Fungi in the Gymnosporangium genus are members of the Basidiomycetes, fungi that produce basidia, small club-like structures. They have a complex life cycle that requires them to alternately infect two different hosts: a conifer and a deciduous tree in the Rosaceae family.
They reproduce both vegetatively (thread-like mycelia) and sexually (spores). Depending on their development stage, the fructifications produce different types of spores: aeciospores, teliospores and basidiospores.
The complete life cycle of cedar-apple rust (G. juniperi-virginianae) takes two years and requires two host trees: a juniper, where the fungus spends 18 to 20 months, and an apple or crabapple tree, where it spends 4 to 6 months.
The fungus overwinters in the form of mycelia inside galls on junipers. The galls form in the spring and summer of the first year of an infection.
The following spring, when conditions are favourable, the galls swell and split, giving way to orangish jelly-like fructifications. These produce spores, first teliospores and then basidiospores, over the next few weeks. The basidiospores can be carried several kilometres by the wind before landing on their alternate hosts, apple or crabapple trees.

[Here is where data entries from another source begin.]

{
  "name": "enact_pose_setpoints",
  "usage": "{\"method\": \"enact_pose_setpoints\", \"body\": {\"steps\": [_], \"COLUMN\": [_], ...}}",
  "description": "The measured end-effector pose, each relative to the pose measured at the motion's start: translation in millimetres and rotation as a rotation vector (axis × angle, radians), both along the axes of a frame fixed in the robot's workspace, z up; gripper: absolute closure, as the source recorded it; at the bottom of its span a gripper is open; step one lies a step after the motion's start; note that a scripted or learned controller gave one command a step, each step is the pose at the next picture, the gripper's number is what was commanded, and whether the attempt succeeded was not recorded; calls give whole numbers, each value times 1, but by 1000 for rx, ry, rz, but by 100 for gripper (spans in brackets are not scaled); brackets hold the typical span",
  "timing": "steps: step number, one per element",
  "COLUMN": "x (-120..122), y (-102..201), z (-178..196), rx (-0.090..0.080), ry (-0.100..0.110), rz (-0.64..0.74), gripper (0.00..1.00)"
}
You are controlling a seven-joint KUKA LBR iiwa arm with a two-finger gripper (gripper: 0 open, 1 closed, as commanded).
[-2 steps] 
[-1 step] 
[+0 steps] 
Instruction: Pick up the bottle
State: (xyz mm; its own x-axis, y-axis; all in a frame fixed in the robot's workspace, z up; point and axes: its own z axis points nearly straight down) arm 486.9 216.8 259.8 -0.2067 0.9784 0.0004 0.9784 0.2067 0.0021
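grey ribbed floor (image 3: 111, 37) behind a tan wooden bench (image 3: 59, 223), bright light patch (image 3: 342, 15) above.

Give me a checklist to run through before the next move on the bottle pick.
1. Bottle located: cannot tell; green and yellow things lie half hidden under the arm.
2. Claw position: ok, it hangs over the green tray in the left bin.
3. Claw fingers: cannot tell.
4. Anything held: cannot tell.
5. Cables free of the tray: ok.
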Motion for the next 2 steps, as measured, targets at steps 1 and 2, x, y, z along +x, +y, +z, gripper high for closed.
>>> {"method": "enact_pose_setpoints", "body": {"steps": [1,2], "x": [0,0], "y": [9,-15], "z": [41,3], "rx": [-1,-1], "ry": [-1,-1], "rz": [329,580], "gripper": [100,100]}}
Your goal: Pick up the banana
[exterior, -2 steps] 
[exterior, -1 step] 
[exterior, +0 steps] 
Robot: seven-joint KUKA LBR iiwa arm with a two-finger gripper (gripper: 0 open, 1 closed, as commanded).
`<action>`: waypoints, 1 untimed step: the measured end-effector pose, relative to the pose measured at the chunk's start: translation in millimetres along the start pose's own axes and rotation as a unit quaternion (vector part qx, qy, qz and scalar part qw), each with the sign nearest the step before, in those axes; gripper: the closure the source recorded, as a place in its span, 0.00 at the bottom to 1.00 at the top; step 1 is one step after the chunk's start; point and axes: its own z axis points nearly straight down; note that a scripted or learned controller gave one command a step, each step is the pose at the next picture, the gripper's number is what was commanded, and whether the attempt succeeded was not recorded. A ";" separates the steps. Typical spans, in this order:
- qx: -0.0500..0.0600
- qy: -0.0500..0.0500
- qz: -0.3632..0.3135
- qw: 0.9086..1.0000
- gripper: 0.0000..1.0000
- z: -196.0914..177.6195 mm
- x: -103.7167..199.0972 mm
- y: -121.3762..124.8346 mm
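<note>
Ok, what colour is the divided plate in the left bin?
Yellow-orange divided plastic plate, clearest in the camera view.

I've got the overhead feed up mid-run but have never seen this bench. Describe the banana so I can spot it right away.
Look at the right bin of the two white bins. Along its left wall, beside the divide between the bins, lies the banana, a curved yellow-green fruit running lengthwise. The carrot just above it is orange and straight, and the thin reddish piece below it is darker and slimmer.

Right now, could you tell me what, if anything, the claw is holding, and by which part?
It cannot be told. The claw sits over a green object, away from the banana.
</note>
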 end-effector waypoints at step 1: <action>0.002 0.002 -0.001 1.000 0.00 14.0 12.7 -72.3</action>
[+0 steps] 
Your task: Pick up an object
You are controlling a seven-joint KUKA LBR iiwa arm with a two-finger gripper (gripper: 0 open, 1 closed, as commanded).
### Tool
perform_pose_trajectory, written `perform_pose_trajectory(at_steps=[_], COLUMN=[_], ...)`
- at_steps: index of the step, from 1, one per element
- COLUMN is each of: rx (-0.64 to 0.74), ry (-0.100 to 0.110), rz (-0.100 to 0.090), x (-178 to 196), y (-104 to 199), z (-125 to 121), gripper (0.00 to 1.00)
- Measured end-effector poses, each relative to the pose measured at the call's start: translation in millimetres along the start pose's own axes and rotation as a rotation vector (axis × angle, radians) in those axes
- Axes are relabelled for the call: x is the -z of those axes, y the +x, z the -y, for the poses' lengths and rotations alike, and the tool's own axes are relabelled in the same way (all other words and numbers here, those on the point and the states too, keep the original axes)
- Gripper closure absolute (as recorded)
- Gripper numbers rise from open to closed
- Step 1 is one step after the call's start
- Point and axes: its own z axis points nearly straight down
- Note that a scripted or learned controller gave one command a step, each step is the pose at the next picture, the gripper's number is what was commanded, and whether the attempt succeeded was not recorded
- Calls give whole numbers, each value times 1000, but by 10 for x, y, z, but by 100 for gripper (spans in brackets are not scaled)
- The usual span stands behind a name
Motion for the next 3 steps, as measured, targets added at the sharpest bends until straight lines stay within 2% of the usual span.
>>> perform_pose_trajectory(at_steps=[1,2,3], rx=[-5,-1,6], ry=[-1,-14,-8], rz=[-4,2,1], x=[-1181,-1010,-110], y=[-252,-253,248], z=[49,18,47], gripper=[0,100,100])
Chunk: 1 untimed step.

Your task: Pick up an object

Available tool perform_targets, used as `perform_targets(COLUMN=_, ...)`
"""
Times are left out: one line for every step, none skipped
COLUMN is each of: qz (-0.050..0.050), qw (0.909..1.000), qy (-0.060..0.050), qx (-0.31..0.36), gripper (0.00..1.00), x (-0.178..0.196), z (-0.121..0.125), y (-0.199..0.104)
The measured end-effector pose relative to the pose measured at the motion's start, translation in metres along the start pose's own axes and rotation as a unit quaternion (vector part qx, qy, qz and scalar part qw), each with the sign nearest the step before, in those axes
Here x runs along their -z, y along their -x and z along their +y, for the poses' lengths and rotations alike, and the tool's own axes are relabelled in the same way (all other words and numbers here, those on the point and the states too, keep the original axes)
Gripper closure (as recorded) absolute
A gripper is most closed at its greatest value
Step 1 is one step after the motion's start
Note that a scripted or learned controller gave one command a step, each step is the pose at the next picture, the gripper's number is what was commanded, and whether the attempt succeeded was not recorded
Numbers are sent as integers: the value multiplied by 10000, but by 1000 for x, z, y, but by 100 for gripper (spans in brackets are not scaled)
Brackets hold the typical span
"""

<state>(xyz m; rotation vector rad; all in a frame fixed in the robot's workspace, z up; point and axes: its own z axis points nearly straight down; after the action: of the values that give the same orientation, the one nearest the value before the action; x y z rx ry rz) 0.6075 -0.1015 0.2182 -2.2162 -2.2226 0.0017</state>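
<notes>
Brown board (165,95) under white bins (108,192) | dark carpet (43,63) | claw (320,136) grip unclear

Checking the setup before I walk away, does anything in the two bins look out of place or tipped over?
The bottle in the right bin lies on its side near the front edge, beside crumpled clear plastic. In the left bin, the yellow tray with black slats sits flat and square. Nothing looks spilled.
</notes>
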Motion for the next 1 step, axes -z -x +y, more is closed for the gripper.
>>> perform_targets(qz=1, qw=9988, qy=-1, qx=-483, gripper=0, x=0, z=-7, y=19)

Over the summer, the basidiospores germinate and the mycelia invade the young leaves and growing fruit. At first, yellowish spots with small dark specks mark the upper leaf surfaces. Long, pale fructifications then appear on the underside of leaves and on fruit and twigs, producing large quantities of bright orange spores (aeciospores).
In late summer, during dry, windy weather, the released spores are carried by the wind to juniper needles and twigs, where they cause new infections.